Parmi les autres prix importants, citons le Prix du jury, décerné conjointement à Sirât, d'Oliver Laxe, et Sound of Falling, de Mascha Schilinski, deux films qui remettent en question les structures narratives traditionnelles et proposent une réflexion lyrique sur la fragilité humaine. Le Prix spécial du jury a été attribué à Résurrection, de Bi Gan, une expérience cinématographique hallucinatoire que de nombreux critiques ont saluée comme le successeur spirituel de son film acclamé Long Day's Journey Into Night. Ces choix ont confirmé ce que de nombreux initiés soupçonnaient : le jury de cette année était particulièrement sensible aux films qui évitaient les attentes commerciales au profit d'une vision audacieuse et sans concession.

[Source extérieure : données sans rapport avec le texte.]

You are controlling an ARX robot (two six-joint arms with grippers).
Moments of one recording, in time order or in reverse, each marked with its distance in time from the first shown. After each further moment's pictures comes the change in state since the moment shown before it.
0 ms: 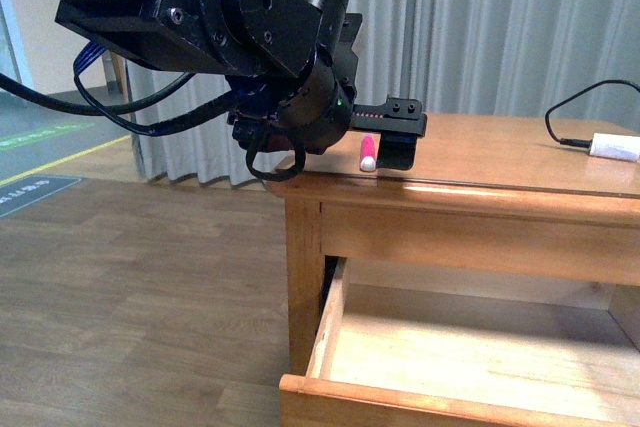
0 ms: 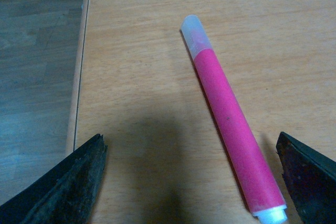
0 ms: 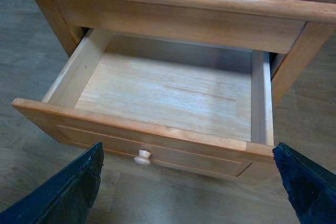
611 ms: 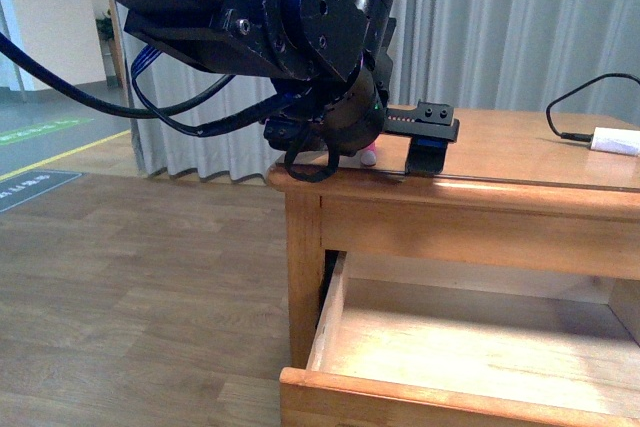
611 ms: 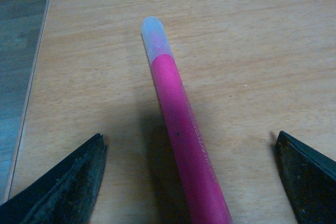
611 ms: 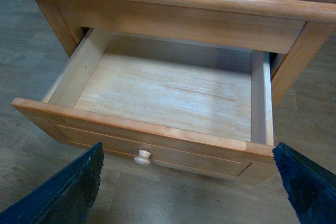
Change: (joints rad) left arm -0.039 0.074 0.095 -0.045 -0.026 0.006; right arm 0.000 0.000 0.000 0.000 0.000 -0.001
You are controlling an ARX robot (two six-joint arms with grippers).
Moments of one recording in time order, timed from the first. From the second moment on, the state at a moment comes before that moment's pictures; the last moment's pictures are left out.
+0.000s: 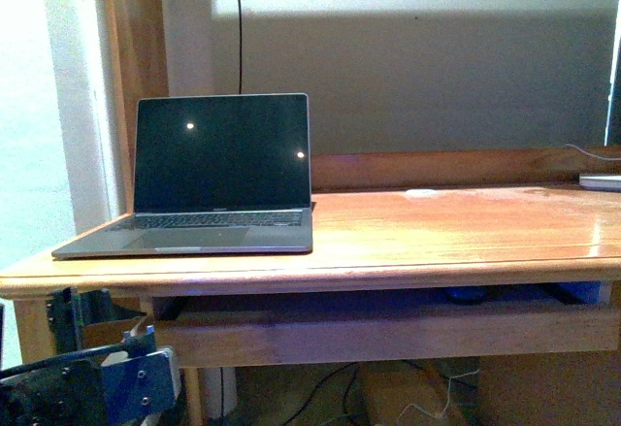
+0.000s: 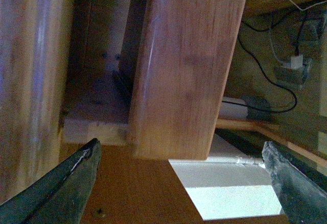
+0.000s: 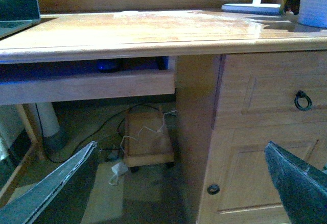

Alors que les lumières s'éteignaient et que le générique défilait à Cannes 2025, on ne pouvait s'empêcher de penser que cette édition, malgré – ou peut-être grâce à – ses moments de malaise, ses coupures de courant, ses dissonances émotionnelles et ses sous-entendus politiques, avait réaffirmé le statut du festival non seulement comme une célébration du cinéma mondial, mais aussi comme un miroir de notre époque. Il ne s'agissait pas seulement de tapis rouges, d'ovations record ou de robes élégantes. Il s'agissait de voix qui comptent, d'histoires qui dérangent, de performances qui hantent et de messages qui résonnent bien au-delà de la Côte d'Azur. De l'ovation endiablée pour Valeur Sentimentale à l'électricité silencieuse du discours de Panahi, en passant par le silence fantomatique dans les yeux de Halle Berry, Cannes 2025 nous a offert une dernière soirée inoubliable, où chaque sourire, chaque larme et chaque soupir semblaient faire partie intégrante du cinéma.